● What is needed
A complete, exact copy of the data is the required answer.

● Stored data
>>>>

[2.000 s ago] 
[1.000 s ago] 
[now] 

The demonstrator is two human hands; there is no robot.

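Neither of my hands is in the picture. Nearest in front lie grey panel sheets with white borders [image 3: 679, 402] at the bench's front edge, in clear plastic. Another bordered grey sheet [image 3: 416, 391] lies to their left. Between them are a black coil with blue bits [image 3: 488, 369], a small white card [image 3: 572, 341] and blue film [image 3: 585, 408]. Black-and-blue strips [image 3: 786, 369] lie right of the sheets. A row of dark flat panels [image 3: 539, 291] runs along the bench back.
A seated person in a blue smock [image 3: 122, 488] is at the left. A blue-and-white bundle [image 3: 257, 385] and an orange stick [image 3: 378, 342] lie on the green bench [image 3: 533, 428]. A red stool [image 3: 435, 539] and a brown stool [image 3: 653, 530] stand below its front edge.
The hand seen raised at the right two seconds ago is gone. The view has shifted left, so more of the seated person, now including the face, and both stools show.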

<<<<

● Output of the task
[2.000 s ago] 
[1.000 s ago] 
[now] 

The demonstrator is two human hands; there is no robot.

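Neither of my hands is in the picture. Nearest in front lie grey panel sheets with white borders [image 3: 679, 402] at the bench's front edge, in clear plastic. Another bordered grey sheet [image 3: 416, 391] lies to their left. Between them are a black coil with blue bits [image 3: 488, 369], a small white card [image 3: 572, 341] and blue film [image 3: 585, 408]. Black-and-blue strips [image 3: 786, 369] lie right of the sheets. A row of dark flat panels [image 3: 539, 291] runs along the bench back.
A seated person in a blue smock [image 3: 122, 488] is at the left. A blue-and-white bundle [image 3: 257, 385] and an orange stick [image 3: 378, 342] lie on the green bench [image 3: 533, 428]. A red stool [image 3: 435, 539] and a brown stool [image 3: 653, 530] stand below its front edge.
The hand seen raised at the right two seconds ago is gone. The view has shifted left, so more of the seated person, now including the face, and both stools show.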

There is no additional output for this exercise.